Alice Tilin : Pour l’instant aucune. Je ne pense pas que les règles concernant l’immigration vont changer du jour au lendemain. Cependant, j’ai peur du message que cette victoire véhicule : comment un homme d’affaires qui n’a aucune expérience politique a pu se faire élire Président alors qu’il a tenu tant de propos haineux ?

Anne-Laure Dufour

Anne-Laure Dufour : J’ai peur que la protection sociale soit remise en cause. Je crains aussi que le racisme et la discrimination se développe dans le pays.

Quelles leçons en tirez-vous pour les échéances à venir en France ?


Nadia Payet : D’abord les médias ont joué un grand rôle dans cette élection. Visiblement la plupart des chaînes de télévision avaient de mauvaises informations ; les sondages n’ont jamais été aussi loin de la réalité. Cela remet vraiment en question la validité de toutes les données qui donnaient Hillary grande gagnante ce soir. On voit aussi l’impact du vote contestataire. J’encourage les Français à penser aux conséquences avant de voter pour contester le candidat principal.

Guillaume Hoareau : La politique aux Etats-Unis est trop différente de ce que nous connaissons en France pour faire des comparaisons. Ici le système est purement binaire : deux partis, deux visions de la société… De plus le système de vote américain est très spécial. Trump a été élu avec moins de voix (mais plus de grands électeurs) que Clinton.

Alice Tilin : Cette victoire fait écho à la montée de l’extrême-droite en France et montre qu’un candidat non-favori selon les sondages peut gagner. Il ne faut sous-estimer personne, surtout pas les candidats populistes (même si ils sont creux !).

Anne-Laure Dufour : Je constate que Trump et Le Pen partagent de nombreuses visions. Il a d’ailleurs été vivement félicité par le parti d’extrême droite en France pour son élection.

D’autres réactions recueillies pour Réunionnais du monde :

Emmanuelle Ichaye Arnum

Emmanuelle Ichaye-Anum, 40 ans, architecte à San Francisco (originaire de Sainte-Anne) : « Mon opinion est que Trump ne sait pas ce qu’il fait. Il veut conduire le pays comme si c’était un business, mais il manque de tact et d’expérience. Il est vicieux dans ses propos et ne s’excuse jamais. Son ego est trop grand pour ce rôle... »

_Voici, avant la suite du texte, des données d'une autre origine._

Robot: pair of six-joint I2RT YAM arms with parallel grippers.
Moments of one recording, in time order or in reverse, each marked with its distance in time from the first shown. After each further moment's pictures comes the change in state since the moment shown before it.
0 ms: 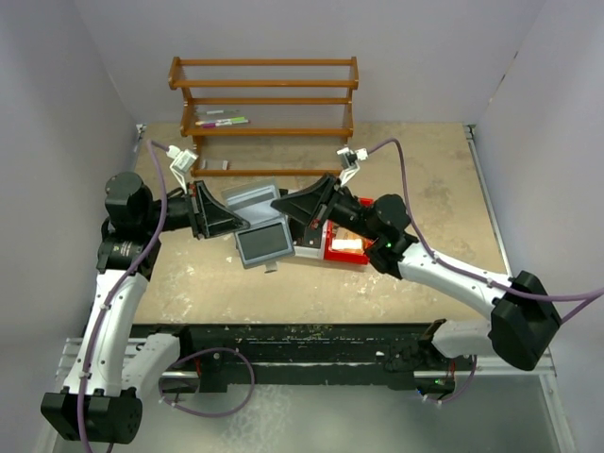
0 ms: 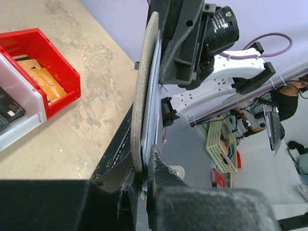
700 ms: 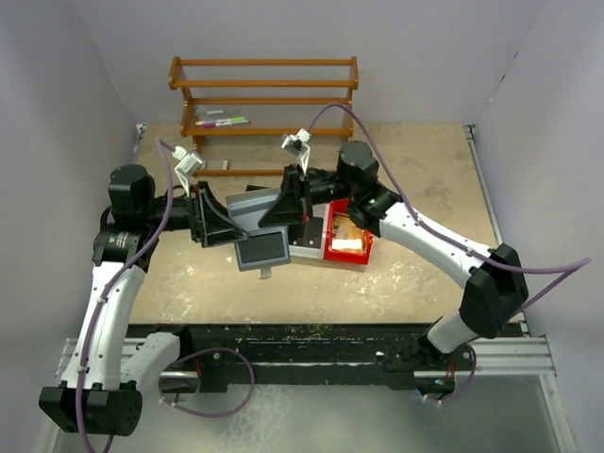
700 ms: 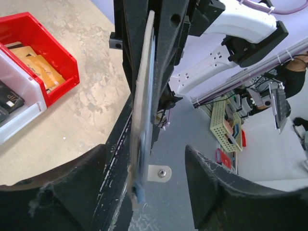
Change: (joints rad) left arm 0.000 0.048 0.094 -0.283 0.088 0.286; right arm -0.074 0.246 0.449 -0.536 -0.712 -0.310
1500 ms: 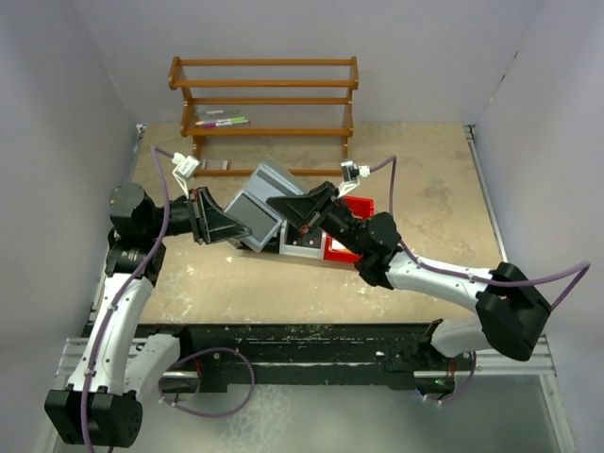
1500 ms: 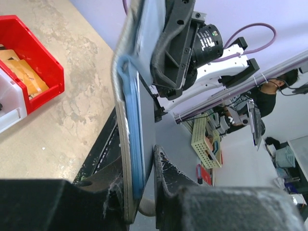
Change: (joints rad) left arm 0.000 -0.071 -0.220 0.495 -0.031 -0.468; right arm 0.161 -0.182 -0.527 0.772 0.940 0.245
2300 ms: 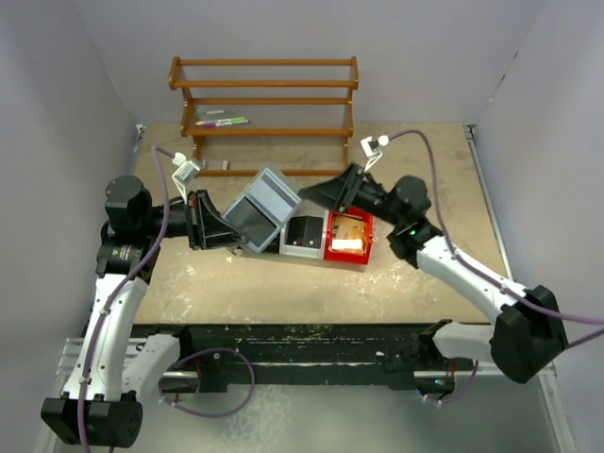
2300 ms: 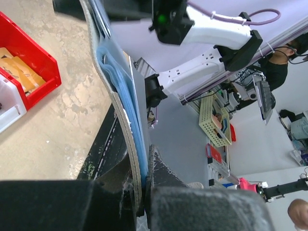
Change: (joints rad) left arm 0.000 -0.004 0.108 -0.241 0.092 0.243; right arm -0.282 -0.114 0.039 -0.380 -0.363 0.143
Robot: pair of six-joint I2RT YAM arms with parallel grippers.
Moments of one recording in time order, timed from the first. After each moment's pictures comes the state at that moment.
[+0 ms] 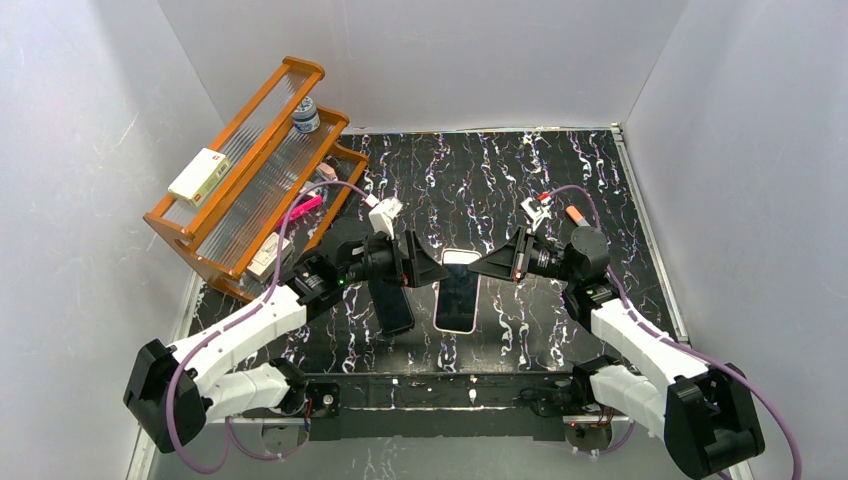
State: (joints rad) left arm -0.73 1.08 0.76 -0.06 0.38 -0.75; right arm 0.38 0.98 0.43 0.56 -0.95 1.14
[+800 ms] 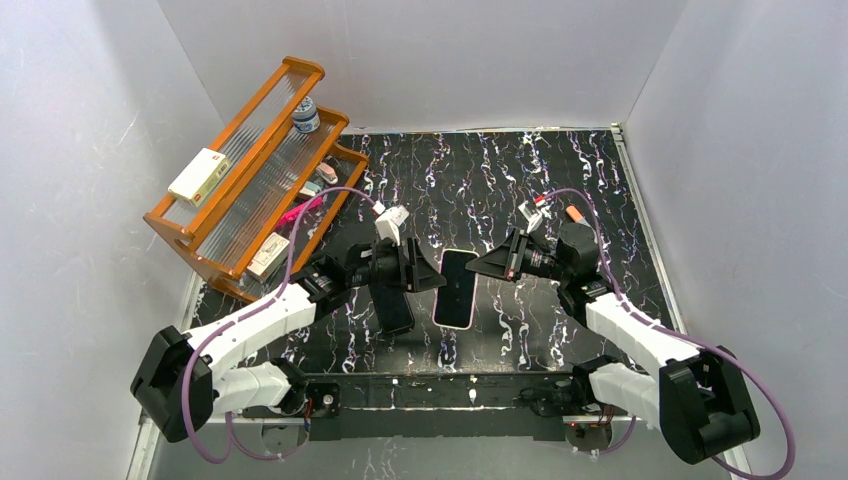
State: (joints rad) left arm -0.74 1.14 0.70 0.04 0.43 -0.77; right arm 0.38 1.05 0.43 0.49 -0.86 1.04
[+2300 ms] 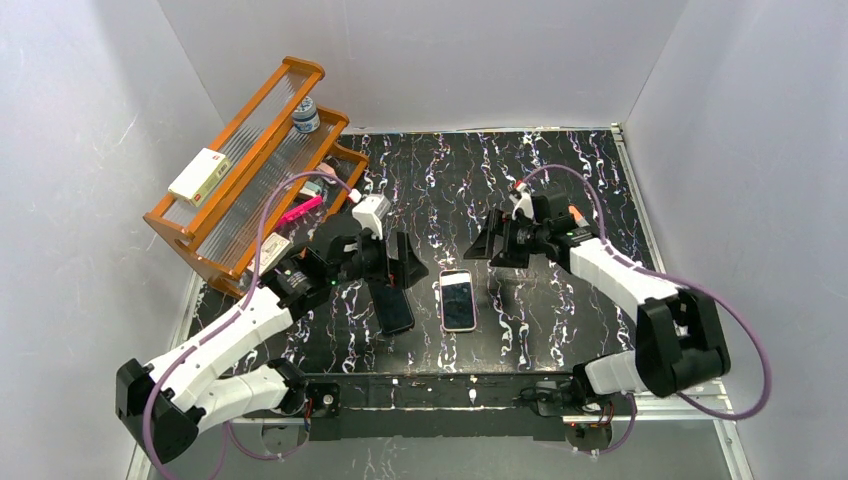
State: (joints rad) left arm -0.73 1.01 0.86 -0.39 0.15 -0.53; right arm 0.36 1.41 0.80 -0.22 -0.58 0.54
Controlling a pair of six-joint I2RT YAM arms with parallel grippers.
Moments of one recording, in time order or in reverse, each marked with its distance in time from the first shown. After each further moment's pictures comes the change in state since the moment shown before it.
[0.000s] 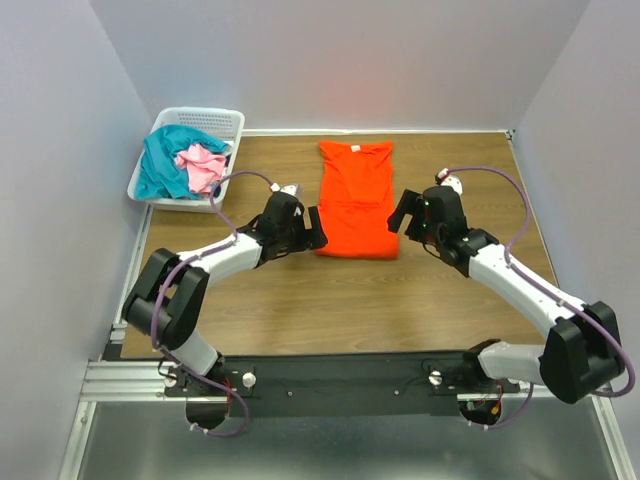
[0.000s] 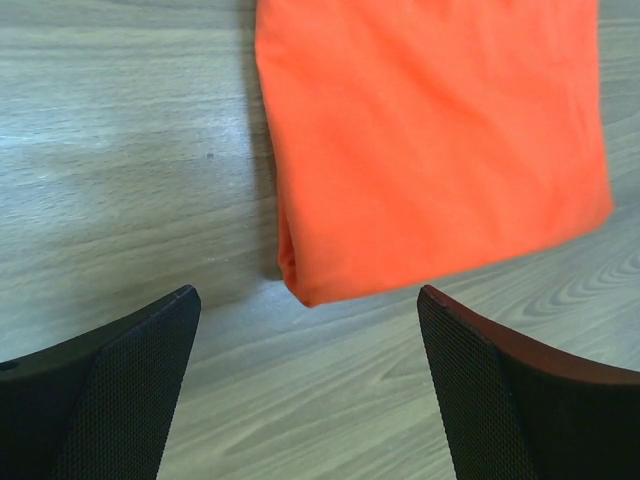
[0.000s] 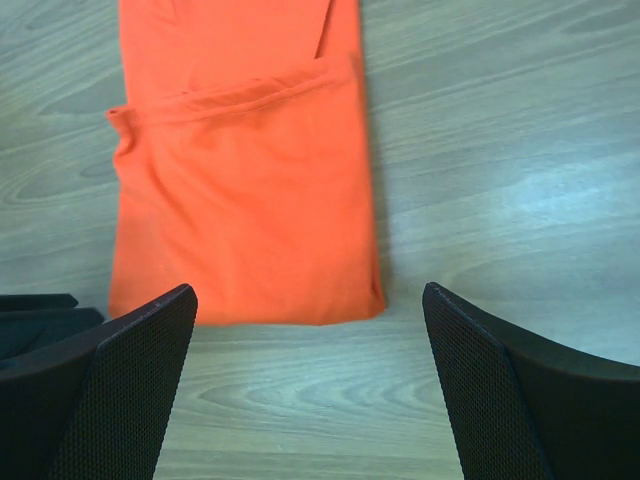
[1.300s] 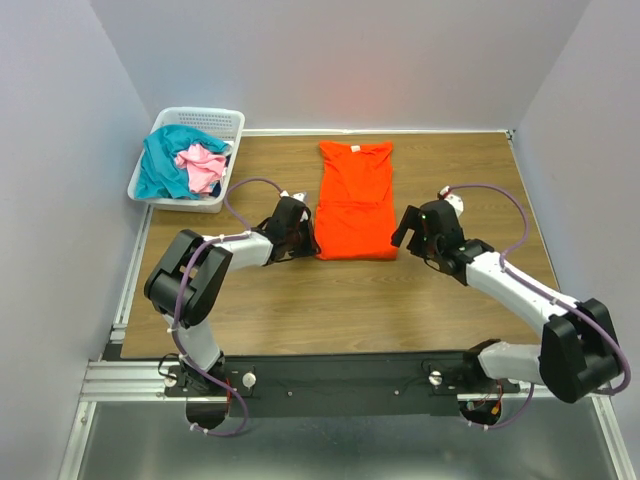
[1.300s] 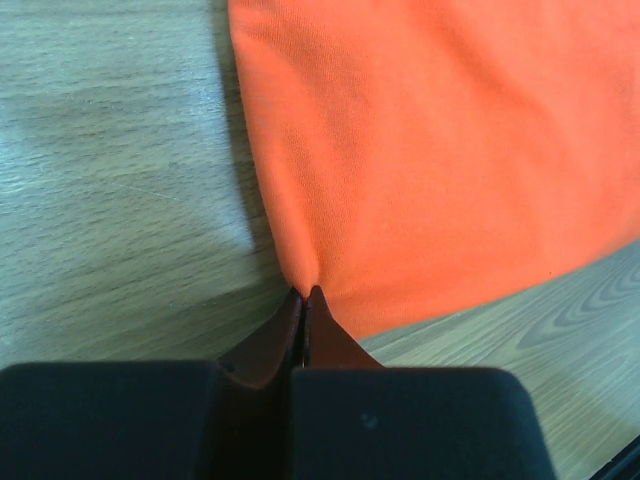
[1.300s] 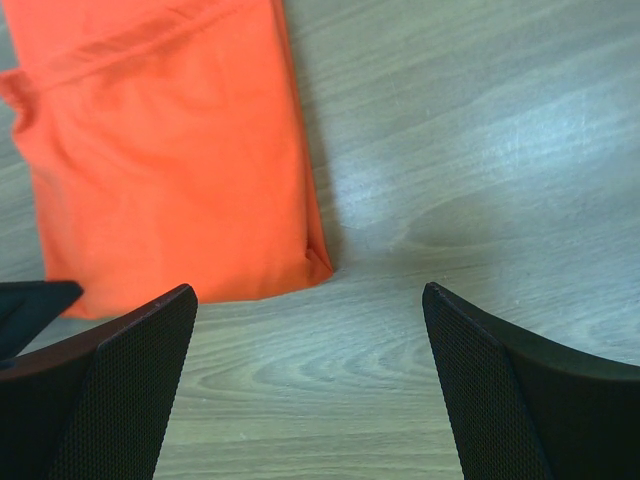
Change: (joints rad) left arm -0.002 0.197 0.021 0.105 0.079 -0.017; right arm 0.000 -0.048 -0.132 -0.013 0.040 0.070
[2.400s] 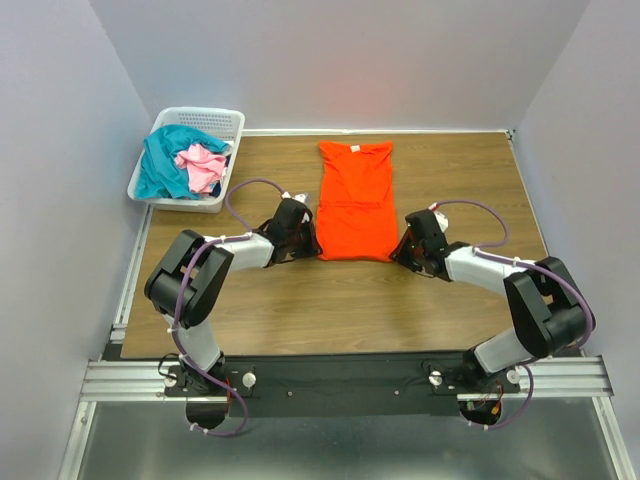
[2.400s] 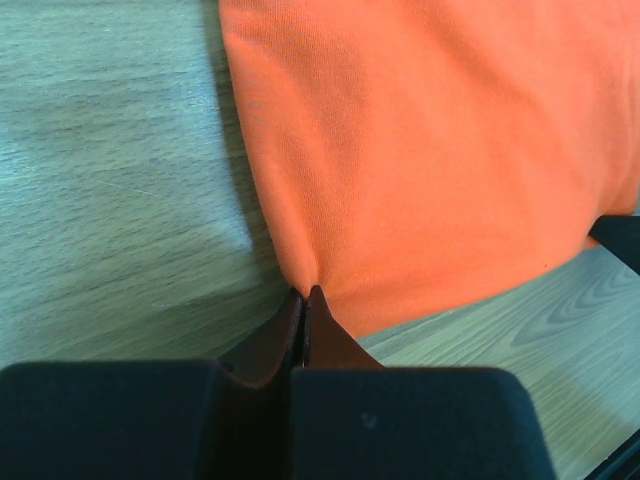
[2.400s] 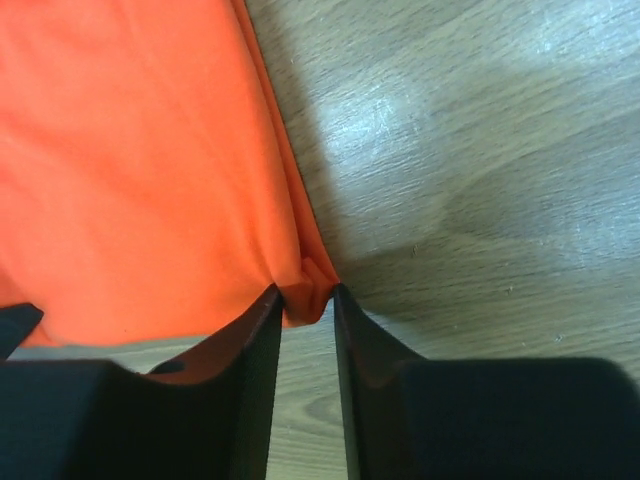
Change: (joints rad) left arm -0.013 0.001 -0.011 0.024 0.000 -0.009; right arm 0.000 0.273 -0.060 0.176 -0.105 0.177
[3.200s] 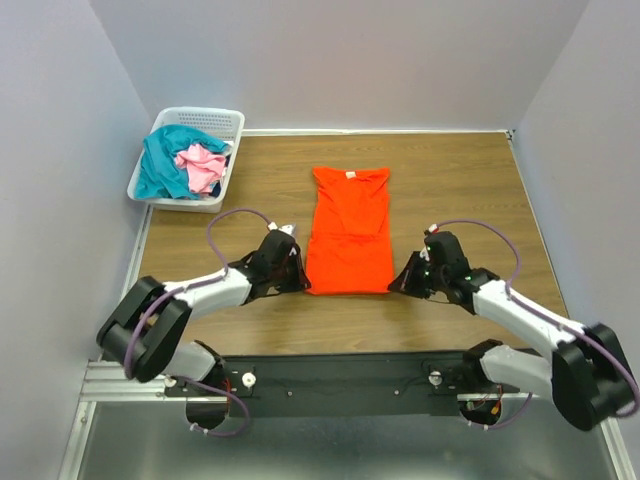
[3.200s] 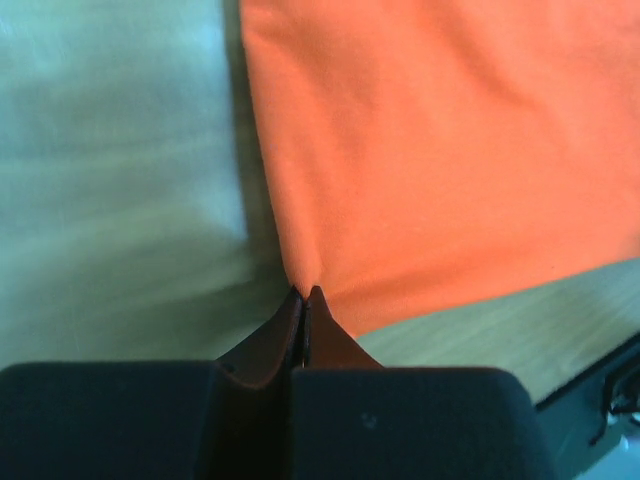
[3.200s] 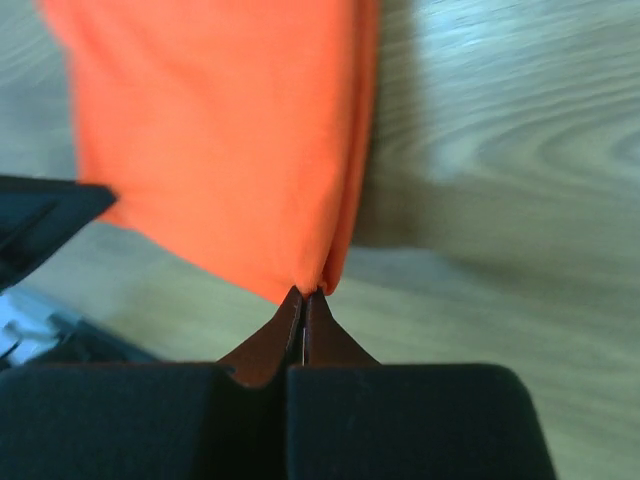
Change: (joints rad) left arm -0.075 -0.320 -0.291 -0.085 -0.027 -0.069; right arm 0.011 -0.344 -0.191 -0.153 -0.335 -0.058
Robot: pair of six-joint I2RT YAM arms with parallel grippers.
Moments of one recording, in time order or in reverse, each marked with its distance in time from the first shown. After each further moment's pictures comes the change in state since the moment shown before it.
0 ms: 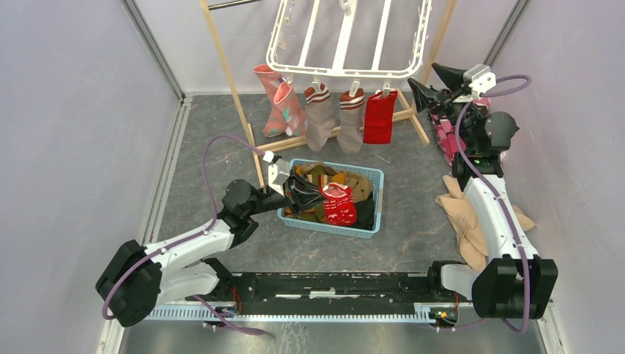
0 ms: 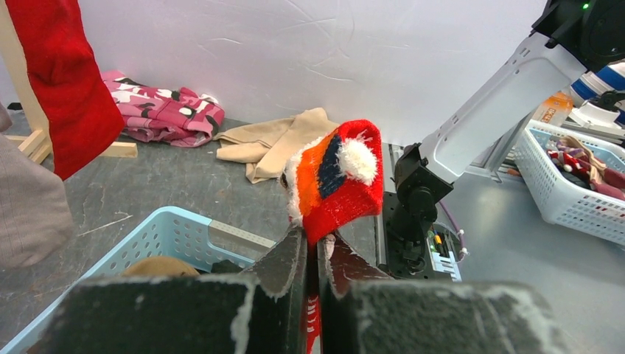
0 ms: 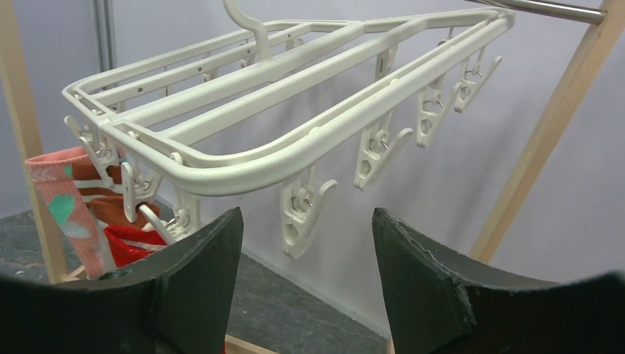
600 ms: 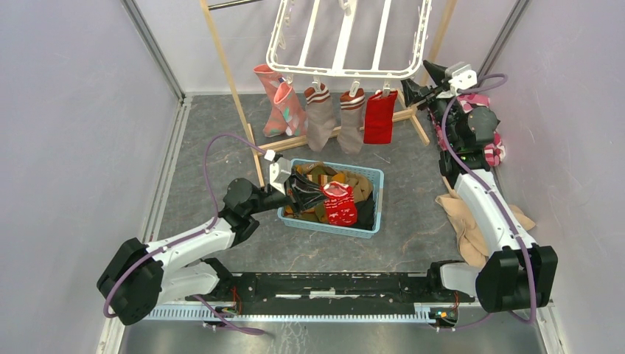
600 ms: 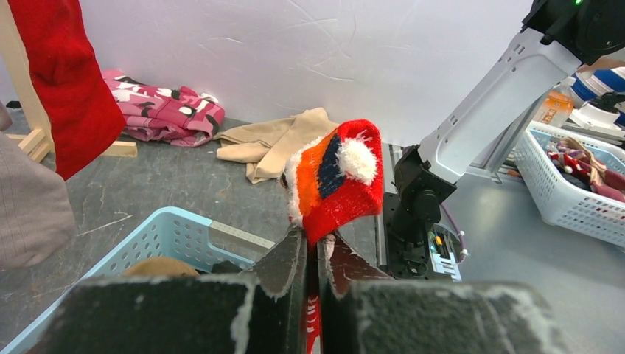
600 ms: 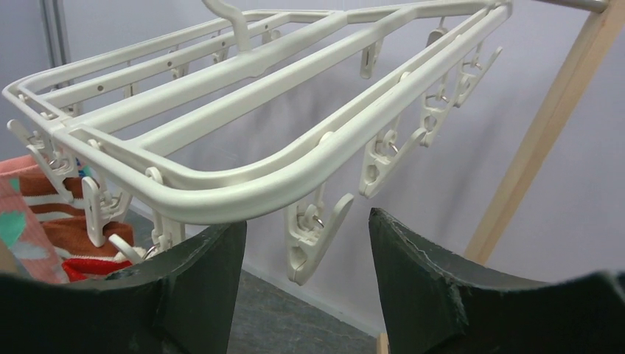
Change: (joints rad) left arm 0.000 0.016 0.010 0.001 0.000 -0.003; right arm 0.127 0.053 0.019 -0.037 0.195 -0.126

Christine Ah-Kang, 24 ans, ingénieure à New-York (originaire de La Possession) : « La candidature de Donald Trump a fait de ces élections un show consternant. Les débats étaient davantage un moyen de lancer et se défendre des attaques personnelles que de développer des programmes politiques. Les médias, dont certains ne se prononcent pas d’habitude, et un grand nombre de stars ont pris parti, amplifiant les discussions enflammées sur les réseaux sociaux.

Christine Ah-Kang

Pour ma part, je trouve que cette campagne a terni encore davantage le monde politique, même si Bernie Sanders a apporté un regain d’intérêt auprès des jeunes avec ses ambitions d’une campagne financée uniquement par des particuliers et d’une éducation supérieure gratuite. Dans une certaine mesure, cela a renforcé l’aversion pour les pratiques et idées politiques habituelles...

Aujourd’hui Donald Trump peut difficilement être perçu comme quelqu’un pouvant présider et représenter les Etats-Unis : du fait de ses dires et actes, mais aussi parce que son expérience politique est inexistante et son programme est très instable et flou ».